Edinburgh College: Let's Glow

Feature by Rosamund West | 04 Jul 2014

Running through May and June in venues across Edinburgh, the Let’s Glow festival celebrates the creative students of Edinburgh College (the colleges formerly known as Telford, Jewel & Esk and Stevenson) in disciplines ranging from contemporary art to 3D design.

In Summerhall, the Hi Vis exhibition invades the venue’s basement gallery spaces to present a degree show-style display from a range of specialisms offered by the College. The students on show have all earned an HND-level qualification, providing them with either entry into 2nd or 3rd year of an honours degree at various respected art schools across Britain, or the professional training to head straight into running their own creative businesses. This is the first time so many of the departments have been brought together in Summerhall, which is a move calculated to offer a professional-level showcase to the departing graduates. Moving them out of the Granton campus environment offers a new practical challenge and, crucially, encourages figures from industry to attend and view the work, raising awareness and hopefully resulting in some job offers.

It’s the ambition of these students that’s particularly striking. In 3D Design, Maja Markowiak stands out. A mature student who has worked her way from night classes at the college to this HND and, next, entry to third year at GSA studying interior design, her plans offer a utopian vision of a creative community. Influenced by Le Corbusier, she’s redesigned the Summerhall building into a studio system for graduates offering them a one year contract to support their start-up businesses. It’s a neat idea, providing the nascent designer-entrepreneurs with a supported space to develop and sell, and the customers a single-destination hub to go and procure cutting edge art and design. Someone should probably just build it.

In Textiles, as is traditional, each student presents the original swatches and speculative garments formed from their designs, alongside a biographical note explaining where they’re off to next. It’s a nice touch, communicating a hopeful message of a bright future which is in marked contrast to the doubt-laden atmosphere of the BA degree shows. Claire Dow, off to study Textiles at Edinburgh College of Art, shows off some beautiful abstracted floral print designs. Aiyana Smiley’s fleshy forms and embroidered furry garments (shoes?) suspended within a metal cage structure reveal a flair for the dramatic. Fittingly, she’s off to study Performance Costume at ECA.
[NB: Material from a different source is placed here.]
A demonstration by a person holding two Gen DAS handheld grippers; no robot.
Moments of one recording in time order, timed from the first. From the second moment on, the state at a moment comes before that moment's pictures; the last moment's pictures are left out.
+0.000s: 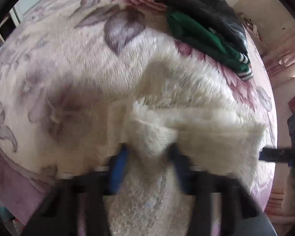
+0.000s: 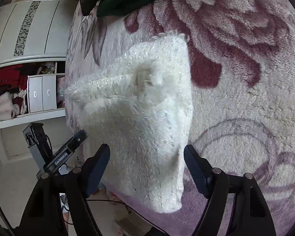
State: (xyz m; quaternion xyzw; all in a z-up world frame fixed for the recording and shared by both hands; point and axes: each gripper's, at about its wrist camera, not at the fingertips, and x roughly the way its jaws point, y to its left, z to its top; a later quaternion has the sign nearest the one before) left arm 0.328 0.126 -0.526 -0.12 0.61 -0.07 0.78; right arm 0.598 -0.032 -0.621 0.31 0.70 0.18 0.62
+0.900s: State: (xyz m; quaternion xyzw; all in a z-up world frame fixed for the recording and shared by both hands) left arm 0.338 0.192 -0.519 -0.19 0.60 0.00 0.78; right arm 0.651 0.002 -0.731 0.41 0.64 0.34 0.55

The Contemporary Art Practice course has a fine art focus, offering students the environment to experiment, to investigate processes and challenge themselves. Says lecturer Alan Holligan, “We offer a very broad range of contemporary practices so people can specialise in sculpture, 2D practices, 3D practices or mixed practice. Usually they make decisions based on the courses they specifically want to go to, wherever that might be. They’re encouraged to work into areas that we as lecturers don’t necessarily have expertise in. I think in some courses they’re supposed to stay within the knowledge of their lecturer, which is why there’s often an emphasis on painting, an emphasis on sculpture, whereas we’re very clear that the students’ ambition shouldn’t be set by our skillset. They need to outreach that and often we have to keep up with them, which is good for everybody concerned.”

This year’s class first exhibited in the working professional environment that is the Edinburgh Sculpture Workshop, before transferring a pared-down version of the show to Summerhall. They’re a mixed bunch, exploring a wide variety of disciplines with varying degrees of success. Still at an experimental stage in their practice, this is to be expected. However, some students display a striking level of ambition, notably Jay Easton, who delves into the realms of technology to present work which aims to pose challenging questions. In ESW, two iPhones communicate with one another, displaying the mundane chatter between a couple. With the human protagonists removed from the equation, the relationship is reduced to two screens interacting eerily.

In Summerhall, Easton displays two QR codes, one on a slate (redolent of history, sculpture, early man) and one on a box afixed to the wall. A hasty download of a QR scanner (the technology seems a bit retro already, ironically) reveals the works to link to texts on his blog meditating on the dangers of an unconsidered embrace of technology, and the parallels of Pandora’s box, respectively.

He's now off to GSA to delve further into his research. Like many in the Let's Glow showcase, Easton is at an interesting point in his development. The bright prospects each has before them suggests this will not be the last we hear of them.